**What is required**
The data below must be returned in full and exactly.

Collection entries
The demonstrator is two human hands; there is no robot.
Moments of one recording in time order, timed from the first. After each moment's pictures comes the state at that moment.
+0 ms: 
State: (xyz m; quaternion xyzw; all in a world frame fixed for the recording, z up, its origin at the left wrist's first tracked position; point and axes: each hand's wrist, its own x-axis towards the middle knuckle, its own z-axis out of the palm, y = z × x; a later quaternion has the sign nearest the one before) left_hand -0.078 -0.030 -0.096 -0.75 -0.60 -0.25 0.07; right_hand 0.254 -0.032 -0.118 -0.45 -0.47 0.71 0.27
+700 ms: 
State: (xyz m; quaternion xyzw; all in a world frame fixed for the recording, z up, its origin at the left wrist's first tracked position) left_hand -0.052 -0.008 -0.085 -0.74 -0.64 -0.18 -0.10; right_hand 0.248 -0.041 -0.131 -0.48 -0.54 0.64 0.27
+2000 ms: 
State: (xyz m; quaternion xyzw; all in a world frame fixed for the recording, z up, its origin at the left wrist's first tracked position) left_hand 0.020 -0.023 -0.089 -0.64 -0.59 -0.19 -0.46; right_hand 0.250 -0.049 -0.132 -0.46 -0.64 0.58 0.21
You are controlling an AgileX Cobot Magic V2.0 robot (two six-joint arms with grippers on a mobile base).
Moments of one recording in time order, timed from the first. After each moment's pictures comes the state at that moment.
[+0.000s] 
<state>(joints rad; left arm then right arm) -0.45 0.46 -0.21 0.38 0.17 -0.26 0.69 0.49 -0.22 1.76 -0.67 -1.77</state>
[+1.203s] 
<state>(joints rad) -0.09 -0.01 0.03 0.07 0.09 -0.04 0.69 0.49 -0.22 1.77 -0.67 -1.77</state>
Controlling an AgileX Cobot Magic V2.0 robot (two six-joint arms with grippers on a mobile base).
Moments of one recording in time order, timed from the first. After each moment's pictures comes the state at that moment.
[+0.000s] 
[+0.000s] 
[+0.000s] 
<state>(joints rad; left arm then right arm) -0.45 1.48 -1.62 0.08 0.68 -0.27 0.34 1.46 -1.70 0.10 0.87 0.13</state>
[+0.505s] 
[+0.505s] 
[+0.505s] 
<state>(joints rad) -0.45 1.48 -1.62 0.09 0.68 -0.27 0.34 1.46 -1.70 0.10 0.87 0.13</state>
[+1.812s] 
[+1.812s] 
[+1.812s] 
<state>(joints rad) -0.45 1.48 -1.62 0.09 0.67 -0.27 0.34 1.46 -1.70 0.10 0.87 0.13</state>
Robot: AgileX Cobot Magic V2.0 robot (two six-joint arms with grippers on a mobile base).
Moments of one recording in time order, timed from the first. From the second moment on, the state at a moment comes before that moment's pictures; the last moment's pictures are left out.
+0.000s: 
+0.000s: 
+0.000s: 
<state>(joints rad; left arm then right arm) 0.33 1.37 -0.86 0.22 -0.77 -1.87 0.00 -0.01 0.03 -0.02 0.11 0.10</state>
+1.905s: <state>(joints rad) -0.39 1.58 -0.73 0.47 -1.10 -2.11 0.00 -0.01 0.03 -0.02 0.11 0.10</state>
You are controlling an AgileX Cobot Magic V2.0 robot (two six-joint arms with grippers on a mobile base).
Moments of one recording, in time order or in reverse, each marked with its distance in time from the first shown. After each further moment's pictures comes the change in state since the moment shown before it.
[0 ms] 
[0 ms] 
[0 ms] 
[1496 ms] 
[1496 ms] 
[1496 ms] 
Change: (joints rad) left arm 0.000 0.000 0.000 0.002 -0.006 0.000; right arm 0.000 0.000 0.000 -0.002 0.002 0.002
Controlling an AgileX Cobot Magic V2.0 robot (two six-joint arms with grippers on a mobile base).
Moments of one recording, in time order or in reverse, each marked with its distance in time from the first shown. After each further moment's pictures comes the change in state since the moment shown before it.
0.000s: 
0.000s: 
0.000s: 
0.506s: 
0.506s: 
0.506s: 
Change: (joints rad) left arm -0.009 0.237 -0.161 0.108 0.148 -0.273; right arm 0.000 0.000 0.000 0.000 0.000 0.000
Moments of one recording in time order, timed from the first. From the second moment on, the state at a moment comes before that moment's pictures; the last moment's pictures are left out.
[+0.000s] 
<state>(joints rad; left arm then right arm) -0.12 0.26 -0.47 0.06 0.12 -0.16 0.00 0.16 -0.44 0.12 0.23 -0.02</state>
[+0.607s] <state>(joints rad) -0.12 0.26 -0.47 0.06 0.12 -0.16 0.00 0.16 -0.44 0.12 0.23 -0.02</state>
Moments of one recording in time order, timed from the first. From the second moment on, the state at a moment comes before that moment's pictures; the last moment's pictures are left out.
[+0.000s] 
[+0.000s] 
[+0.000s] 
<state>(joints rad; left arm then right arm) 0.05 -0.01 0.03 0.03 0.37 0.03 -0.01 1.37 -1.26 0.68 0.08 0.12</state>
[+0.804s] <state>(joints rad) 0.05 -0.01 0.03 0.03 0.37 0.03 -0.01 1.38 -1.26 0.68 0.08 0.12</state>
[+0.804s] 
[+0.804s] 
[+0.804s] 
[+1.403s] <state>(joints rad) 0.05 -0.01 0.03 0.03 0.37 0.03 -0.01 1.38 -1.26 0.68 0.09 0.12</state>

**Response below**
The demonstrator is two human hands; there is no robot.
Moments of one recording in time order, timed from the first. After each moment's pictures comes the state at that moment.
+0 ms: 
State: (xyz m; quaternion xyzw; all in a world frame fixed for the recording, z up, its origin at the left wrist's first tracked position; point and axes: each hand's wrist, its own x-axis towards the middle knuckle, its own z-axis out of the palm, y = z × x; a later quaternion has the sign nearest the one before) left_hand -0.078 -0.030 -0.096 -0.75 -0.60 -0.25 0.07; right_hand 0.254 -0.032 -0.118 -0.45 -0.47 0.71 0.27
+700 ms: 
State: (xyz m; quaternion xyzw; all in a world frame fixed for the recording, z up, its origin at the left wrist's first tracked position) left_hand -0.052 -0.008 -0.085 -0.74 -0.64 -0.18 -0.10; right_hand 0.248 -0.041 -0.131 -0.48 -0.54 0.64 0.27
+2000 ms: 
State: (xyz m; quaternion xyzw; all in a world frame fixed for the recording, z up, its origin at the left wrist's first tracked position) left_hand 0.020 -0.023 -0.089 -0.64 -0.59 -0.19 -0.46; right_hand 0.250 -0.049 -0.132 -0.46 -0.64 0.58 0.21
You are controlling an AgileX Cobot Magic V2.0 robot (two six-joint arms with grippers on a mobile base).
Moments of one recording in time order, timed from the first. After each moment's pictures comes the state at that moment.
[+0.000s] 
<state>(joints rad; left arm then right arm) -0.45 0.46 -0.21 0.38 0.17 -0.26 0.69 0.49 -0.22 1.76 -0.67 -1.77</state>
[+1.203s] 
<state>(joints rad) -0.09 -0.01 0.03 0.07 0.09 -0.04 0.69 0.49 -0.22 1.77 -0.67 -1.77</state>
Controlling an AgileX Cobot Magic V2.0 robot (two six-joint arms with grippers on a mobile base).
Moments of one recording in time order, timed from the first. After each moment's pictures comes the state at that moment.
[+0.000s] 
[+0.000s] 
[+0.000s] 
<state>(joints rad; left arm then right arm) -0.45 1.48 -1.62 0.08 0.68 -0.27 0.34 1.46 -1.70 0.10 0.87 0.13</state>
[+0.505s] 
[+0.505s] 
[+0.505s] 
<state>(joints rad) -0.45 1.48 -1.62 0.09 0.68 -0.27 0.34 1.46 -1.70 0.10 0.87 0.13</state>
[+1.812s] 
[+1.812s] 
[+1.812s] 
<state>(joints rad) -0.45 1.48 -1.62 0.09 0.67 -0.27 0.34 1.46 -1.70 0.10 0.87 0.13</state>
Robot: AgileX Cobot Magic V2.0 robot (two six-joint arms with grippers on a mobile base).
Moments of one recording in time order, timed from the first. From the second moment on, the state at a moment comes before that moment's pictures; the last moment's pictures are left out.
+0.000s: 
+0.000s: 
+0.000s: 
<state>(joints rad; left arm then right arm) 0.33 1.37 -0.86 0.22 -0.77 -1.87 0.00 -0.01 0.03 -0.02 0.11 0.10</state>
+1.905s: <state>(joints rad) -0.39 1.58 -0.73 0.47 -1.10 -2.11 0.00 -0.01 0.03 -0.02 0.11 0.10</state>
You are controlling an AgileX Cobot Magic V2.0 robot (two six-joint arms with grippers on a mobile base).
Moments of one recording, in time order or in reverse, each marked with its distance in time from the first shown. After each further moment's pictures comes the change in state since the moment shown before it.
[0 ms] 
[0 ms] 
[0 ms] 
[1496 ms] 
[1496 ms] 
[1496 ms] 
Change: (joints rad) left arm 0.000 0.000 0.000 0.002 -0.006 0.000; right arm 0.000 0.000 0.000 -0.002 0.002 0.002
Controlling an AgileX Cobot Magic V2.0 robot (two six-joint arms with grippers on a mobile base).
Moments of one recording, in time order or in reverse, each marked with its distance in time from the first shown. After each further moment's pictures comes the change in state since the moment shown before it.
0.000s: 
0.000s: 
0.000s: 
0.506s: 
0.506s: 
0.506s: 
Change: (joints rad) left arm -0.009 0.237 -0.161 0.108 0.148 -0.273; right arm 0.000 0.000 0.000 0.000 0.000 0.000
Moments of one recording in time order, timed from the first. From the second moment on, the state at a moment comes before that moment's pictures; the last moment's pictures are left out.
[+0.000s] 
<state>(joints rad; left arm then right arm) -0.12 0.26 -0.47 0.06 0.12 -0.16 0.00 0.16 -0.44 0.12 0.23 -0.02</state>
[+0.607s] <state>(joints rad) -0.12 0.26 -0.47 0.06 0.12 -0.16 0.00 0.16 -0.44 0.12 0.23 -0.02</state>
Moments of one recording in time order, timed from the first. From the second moment on, the state at a moment comes before that moment's pictures; the last moment's pictures are left out.
[+0.000s] 
[+0.000s] 
[+0.000s] 
<state>(joints rad; left arm then right arm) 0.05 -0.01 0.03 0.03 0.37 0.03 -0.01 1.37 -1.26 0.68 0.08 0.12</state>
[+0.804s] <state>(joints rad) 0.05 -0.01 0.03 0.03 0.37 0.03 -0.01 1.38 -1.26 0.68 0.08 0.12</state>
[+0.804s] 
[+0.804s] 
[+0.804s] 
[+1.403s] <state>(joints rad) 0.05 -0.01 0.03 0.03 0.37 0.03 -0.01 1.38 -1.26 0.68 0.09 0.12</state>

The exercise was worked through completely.